Tenho um material e pretendo voltar, mas não estou escrevendo. A crônica me absorveu de uma maneira! Gostaria ainda de continuar fazendo poesia, mas não adianta forçar essa barra. E gostaria de me voltar mais para ficção, que é o que tenho muito mais dificuldade de fazer, mas como leitora é o meu gênero preferido. Adoraria ser uma grande romancista, só que não vou ser nunca. Mas vou morrer tentando. Mas tem a crônica e prazo de entrega. É o meu trabalho mais burocrático.  São duas no domingo, uma para O Globo e outra para o Zero Hora. E uma na quarta-feira, para o Zero Hora também.

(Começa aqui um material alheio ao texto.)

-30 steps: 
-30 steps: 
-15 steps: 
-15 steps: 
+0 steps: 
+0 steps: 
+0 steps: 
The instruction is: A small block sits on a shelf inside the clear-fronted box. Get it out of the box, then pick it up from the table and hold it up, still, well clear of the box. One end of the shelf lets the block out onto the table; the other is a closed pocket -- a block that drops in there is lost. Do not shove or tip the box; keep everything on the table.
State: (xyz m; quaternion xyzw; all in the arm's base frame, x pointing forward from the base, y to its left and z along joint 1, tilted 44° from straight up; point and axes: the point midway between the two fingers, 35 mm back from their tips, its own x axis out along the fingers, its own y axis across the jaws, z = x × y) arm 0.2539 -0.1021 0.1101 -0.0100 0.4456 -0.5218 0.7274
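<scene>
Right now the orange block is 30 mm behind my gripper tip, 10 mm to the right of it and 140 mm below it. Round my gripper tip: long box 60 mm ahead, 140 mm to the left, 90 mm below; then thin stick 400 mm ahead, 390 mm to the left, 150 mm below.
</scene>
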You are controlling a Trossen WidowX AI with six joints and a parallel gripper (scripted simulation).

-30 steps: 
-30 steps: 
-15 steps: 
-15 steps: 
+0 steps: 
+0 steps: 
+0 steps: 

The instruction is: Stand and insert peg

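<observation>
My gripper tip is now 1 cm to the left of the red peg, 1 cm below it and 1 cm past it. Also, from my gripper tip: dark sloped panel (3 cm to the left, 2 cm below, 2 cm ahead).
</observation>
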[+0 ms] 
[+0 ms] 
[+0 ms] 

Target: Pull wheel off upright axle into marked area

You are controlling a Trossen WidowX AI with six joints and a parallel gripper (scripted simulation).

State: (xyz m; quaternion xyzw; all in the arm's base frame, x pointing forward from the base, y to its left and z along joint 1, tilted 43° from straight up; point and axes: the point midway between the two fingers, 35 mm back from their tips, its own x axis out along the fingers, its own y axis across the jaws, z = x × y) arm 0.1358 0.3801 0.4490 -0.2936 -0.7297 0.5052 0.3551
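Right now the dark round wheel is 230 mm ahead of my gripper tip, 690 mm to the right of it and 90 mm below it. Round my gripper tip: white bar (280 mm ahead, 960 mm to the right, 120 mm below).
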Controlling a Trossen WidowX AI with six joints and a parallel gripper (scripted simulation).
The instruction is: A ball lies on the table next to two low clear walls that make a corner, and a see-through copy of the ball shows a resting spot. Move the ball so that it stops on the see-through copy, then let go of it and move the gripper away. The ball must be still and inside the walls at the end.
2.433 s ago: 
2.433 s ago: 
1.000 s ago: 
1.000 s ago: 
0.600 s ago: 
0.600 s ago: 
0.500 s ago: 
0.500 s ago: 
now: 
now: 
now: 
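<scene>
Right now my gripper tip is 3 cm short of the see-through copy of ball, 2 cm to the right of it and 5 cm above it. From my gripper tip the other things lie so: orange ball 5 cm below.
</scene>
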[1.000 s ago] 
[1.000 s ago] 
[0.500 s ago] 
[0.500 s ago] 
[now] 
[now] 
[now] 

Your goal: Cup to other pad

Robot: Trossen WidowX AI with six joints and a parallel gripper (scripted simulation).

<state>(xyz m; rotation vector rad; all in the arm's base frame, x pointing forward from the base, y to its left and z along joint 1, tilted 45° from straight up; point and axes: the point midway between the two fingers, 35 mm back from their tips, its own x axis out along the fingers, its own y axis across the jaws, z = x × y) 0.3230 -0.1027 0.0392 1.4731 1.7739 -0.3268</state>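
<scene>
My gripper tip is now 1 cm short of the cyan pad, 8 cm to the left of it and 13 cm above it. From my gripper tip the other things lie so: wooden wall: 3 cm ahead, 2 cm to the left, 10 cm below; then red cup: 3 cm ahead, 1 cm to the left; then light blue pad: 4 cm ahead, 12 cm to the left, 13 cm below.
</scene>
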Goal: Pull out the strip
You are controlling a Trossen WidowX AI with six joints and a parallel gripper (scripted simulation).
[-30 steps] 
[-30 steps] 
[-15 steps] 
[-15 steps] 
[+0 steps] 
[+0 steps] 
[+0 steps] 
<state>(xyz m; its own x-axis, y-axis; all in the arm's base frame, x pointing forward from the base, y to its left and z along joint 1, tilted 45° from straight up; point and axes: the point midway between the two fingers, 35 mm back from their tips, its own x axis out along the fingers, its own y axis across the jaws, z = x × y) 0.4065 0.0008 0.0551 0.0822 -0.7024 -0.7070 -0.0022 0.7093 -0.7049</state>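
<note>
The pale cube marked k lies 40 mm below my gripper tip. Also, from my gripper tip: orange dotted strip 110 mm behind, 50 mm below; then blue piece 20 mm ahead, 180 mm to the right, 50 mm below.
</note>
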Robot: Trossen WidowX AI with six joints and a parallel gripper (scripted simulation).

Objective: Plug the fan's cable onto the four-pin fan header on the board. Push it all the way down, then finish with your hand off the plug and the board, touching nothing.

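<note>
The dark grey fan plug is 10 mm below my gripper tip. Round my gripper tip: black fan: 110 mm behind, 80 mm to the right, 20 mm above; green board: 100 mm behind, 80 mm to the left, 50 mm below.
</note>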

Independente do prazer, escrever é um ofício que te cansa em algum momento?
Não o ato de escrever. A exposição me cansa. Adoraria tirar um ano sabático, sair fora. Eu canso de mim, porque me coloco muito em tudo o que escrevo. Mas é normal também, são mais de 25 anos escrevendo.

E escrever para jornal e revista são compromissos que não podem falhar…
Não tem essa de “ficou doente”, nem nada. Se vai viajar, tem que deixar pronto antes. Mas o que me preocupa um pouco é que não tem mais assunto. O mundo não é tão original. Vejo as coisas acontecendo e não tenho vontade de comentar sobre isso mais, pois já foi comentado.

É como o Mick Jagger cantando Satisfaction mais uma vez.
Exatamente. E não tem mais o que fazer. E às vezes digo: “O que interessa o que penso sobre isso, caramba?”. O mundo está saturado de opinião. Eu preferia mil vezes não estar dando opinião e estar caminhando à beira-mar. Mas aí entra o lado profissional. Não é só porque ela é pública, tem um lado artístico, que será menos cansativo do que obturar uma cárie ou projetar um prédio.

Então, depois 28 anos de profissão como escritora, milhares de livros vendidos, adaptações de suas histórias para o teatro, cinema e TV… O que te sacia e move realmente hoje?
É tão difícil fazer isso sem parecer sentimentaloide. Eu não separo trabalho de vida. Não existe a Martha mãe, a Martha mulher, a Martha profissional, tá tudo enrolado. Reclamo que fico cansada, mas é óbvio que tenho muito prazer em escrever. E, provavelmente, se alguém dissesse: “Martha parou de escrever”, eu iria continuar escrevendo para mim mesma. O que me move é tudo. Uma vez, vi o Domingos Oliveira falando uma coisa que acho absolutamente genial. Ele adora sair para dar uma volta no quarteirão, para ver o que a vida oferece. E, cada vez que acordo, é essa a minha volta no quarteirão. Eu tenho um amor pela vida… Viver por viver… É a única coisa que a gente tem e ponto.